Exercise details: Exactly as written, print each record in the listing.
>>
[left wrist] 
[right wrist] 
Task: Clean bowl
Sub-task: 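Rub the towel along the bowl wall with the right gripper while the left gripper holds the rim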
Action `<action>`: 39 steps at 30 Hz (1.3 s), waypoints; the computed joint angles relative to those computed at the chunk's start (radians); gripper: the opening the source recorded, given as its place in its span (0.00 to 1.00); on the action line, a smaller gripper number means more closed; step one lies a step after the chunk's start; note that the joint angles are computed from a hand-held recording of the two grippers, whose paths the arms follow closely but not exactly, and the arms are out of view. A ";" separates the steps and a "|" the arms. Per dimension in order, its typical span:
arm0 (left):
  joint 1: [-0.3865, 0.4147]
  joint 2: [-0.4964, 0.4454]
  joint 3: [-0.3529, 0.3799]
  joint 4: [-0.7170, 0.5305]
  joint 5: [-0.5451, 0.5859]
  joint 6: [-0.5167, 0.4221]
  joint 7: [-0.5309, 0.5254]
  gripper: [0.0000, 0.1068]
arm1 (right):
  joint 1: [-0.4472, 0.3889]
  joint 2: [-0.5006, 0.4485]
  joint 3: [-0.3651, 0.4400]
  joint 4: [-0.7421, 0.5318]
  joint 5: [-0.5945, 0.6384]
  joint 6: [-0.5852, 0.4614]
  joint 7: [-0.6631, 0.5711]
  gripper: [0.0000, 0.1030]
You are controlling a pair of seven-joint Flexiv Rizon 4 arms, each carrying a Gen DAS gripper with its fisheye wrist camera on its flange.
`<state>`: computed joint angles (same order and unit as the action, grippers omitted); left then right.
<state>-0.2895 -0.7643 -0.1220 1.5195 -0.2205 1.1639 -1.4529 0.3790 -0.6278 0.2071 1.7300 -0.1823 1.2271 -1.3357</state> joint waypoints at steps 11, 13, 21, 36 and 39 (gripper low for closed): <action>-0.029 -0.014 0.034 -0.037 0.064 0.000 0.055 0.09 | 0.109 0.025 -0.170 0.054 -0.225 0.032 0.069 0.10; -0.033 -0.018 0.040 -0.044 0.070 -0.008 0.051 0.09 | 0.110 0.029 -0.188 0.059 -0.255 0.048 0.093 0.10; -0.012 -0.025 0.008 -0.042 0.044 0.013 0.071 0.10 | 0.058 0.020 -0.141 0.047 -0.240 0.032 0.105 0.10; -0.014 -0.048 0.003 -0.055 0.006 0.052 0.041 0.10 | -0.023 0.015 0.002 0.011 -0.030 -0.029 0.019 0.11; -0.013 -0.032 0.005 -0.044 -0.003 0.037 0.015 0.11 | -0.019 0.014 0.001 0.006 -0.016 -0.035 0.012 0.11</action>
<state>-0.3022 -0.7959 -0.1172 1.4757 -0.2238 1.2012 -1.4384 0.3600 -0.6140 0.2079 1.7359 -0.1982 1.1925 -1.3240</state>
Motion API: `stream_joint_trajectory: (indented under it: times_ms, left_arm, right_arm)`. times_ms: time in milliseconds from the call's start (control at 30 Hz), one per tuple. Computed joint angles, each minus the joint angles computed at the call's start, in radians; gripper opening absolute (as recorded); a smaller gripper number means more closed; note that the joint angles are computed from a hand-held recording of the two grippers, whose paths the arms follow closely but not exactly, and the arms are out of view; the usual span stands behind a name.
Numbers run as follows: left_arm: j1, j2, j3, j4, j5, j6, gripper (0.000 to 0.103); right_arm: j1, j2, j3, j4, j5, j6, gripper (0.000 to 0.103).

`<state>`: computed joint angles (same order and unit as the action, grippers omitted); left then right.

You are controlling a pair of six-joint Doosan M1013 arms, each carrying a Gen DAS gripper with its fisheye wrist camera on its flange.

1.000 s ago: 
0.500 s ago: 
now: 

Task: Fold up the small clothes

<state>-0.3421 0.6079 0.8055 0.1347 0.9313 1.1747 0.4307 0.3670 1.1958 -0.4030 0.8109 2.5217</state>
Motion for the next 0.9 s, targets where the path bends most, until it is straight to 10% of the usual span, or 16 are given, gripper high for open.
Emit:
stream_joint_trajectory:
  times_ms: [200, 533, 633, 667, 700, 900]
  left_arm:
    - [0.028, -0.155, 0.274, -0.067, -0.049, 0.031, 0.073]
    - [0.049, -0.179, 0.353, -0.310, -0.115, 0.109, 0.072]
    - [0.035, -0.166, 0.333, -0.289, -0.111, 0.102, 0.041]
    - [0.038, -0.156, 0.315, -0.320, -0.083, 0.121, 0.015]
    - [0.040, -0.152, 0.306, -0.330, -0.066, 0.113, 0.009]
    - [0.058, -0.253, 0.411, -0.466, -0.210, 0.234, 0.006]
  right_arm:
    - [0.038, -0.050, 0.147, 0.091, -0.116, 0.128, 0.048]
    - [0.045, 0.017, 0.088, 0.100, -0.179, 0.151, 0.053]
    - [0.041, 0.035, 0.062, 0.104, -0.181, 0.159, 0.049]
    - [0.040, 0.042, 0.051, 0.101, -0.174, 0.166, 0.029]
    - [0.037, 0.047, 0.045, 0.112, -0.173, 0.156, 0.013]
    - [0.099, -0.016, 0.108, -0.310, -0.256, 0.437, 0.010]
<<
Answer to the problem:
[left wrist] 
[right wrist] 
Task: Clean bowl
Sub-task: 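Rub the towel along the bowl wall with the right gripper while the left gripper holds the rim
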Action `<action>`: 39 steps at 30 Hz (1.3 s), waypoints; the computed joint angles relative to those computed at the chunk's start (radians); gripper: the opening the source recorded, given as its place in its span (0.00 to 1.00); on the action line, a smaller gripper number means more closed; step one lies a step after the chunk's start; note that the joint angles are computed from a hand-held recording of the two grippers, whose paths the arms follow closely but not exactly, and the arms are out of view. A ";" separates the steps and a "|" the arms. Per dimension in order, its typical span:
arm0 (left):
  joint 1: [-0.3865, 0.4147]
  joint 2: [-0.4964, 0.4454]
  joint 3: [-0.3529, 0.3799]
  joint 4: [-0.7170, 0.5305]
  joint 5: [-0.5451, 0.5859]
  joint 6: [-0.5167, 0.4221]
  joint 7: [-0.5309, 0.5254]
  gripper: [0.0000, 0.1068]
arm1 (right):
  joint 1: [-0.4472, 0.3889]
  joint 2: [-0.5006, 0.4485]
  joint 3: [-0.3651, 0.4400]
  joint 4: [-0.7421, 0.5318]
  joint 5: [-0.5945, 0.6384]
  joint 6: [-0.5852, 0.4614]
  joint 7: [-0.6631, 0.5711]
  gripper: [0.0000, 0.1030]
You are controlling a pair of seven-joint Flexiv Rizon 4 arms, each carrying a Gen DAS gripper with its fisheye wrist camera on its flange.
`<state>`: computed joint angles (same order and unit as the action, grippers omitted); left then right.
<state>-0.2895 -0.7643 -0.1220 1.5195 -0.2205 1.1639 -1.4529 0.3790 -0.6278 0.2071 1.7300 -0.1823 1.2271 -1.3357</state> joint waypoints at steps 11, 13, 21, 36 and 39 (gripper low for closed): <action>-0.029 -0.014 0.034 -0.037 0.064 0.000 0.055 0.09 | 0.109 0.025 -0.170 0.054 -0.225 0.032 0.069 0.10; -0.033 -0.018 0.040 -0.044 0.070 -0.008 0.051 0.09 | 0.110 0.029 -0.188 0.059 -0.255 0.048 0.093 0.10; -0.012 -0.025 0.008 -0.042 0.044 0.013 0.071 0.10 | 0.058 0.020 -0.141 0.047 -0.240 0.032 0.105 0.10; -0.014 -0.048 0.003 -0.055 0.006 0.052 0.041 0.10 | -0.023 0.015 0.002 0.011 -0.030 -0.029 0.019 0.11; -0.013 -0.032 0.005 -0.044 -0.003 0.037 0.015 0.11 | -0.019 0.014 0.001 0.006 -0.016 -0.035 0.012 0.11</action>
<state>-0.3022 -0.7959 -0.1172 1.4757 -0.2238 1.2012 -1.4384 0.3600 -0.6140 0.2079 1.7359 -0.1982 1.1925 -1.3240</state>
Motion API: `stream_joint_trajectory: (indented under it: times_ms, left_arm, right_arm)`. times_ms: time in milliseconds from the call's start (control at 30 Hz), one per tuple. Computed joint angles, each minus the joint angles computed at the call's start, in radians; gripper opening absolute (as recorded); a smaller gripper number means more closed; note that the joint angles are computed from a hand-held recording of the two grippers, whose paths the arms follow closely but not exactly, and the arms are out of view; the usual span stands behind a name.
Numbers run as follows: left_arm: j1, j2, j3, j4, j5, j6, gripper (0.000 to 0.103); right_arm: j1, j2, j3, j4, j5, j6, gripper (0.000 to 0.103).

`<state>`: computed joint angles (same order and unit as the action, grippers omitted); left then right.

You are controlling a pair of six-joint Doosan M1013 arms, each carrying a Gen DAS gripper with its fisheye wrist camera on its flange.

1.000 s ago: 
0.500 s ago: 
now: 

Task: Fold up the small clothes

<state>-0.3421 0.6079 0.8055 0.1347 0.9313 1.1747 0.4307 0.3670 1.1958 -0.4030 0.8109 2.5217</state>
Motion for the next 0.9 s, targets where the path bends most, until it is straight to 10% of the usual span, or 16 are given, gripper high for open.
Emit:
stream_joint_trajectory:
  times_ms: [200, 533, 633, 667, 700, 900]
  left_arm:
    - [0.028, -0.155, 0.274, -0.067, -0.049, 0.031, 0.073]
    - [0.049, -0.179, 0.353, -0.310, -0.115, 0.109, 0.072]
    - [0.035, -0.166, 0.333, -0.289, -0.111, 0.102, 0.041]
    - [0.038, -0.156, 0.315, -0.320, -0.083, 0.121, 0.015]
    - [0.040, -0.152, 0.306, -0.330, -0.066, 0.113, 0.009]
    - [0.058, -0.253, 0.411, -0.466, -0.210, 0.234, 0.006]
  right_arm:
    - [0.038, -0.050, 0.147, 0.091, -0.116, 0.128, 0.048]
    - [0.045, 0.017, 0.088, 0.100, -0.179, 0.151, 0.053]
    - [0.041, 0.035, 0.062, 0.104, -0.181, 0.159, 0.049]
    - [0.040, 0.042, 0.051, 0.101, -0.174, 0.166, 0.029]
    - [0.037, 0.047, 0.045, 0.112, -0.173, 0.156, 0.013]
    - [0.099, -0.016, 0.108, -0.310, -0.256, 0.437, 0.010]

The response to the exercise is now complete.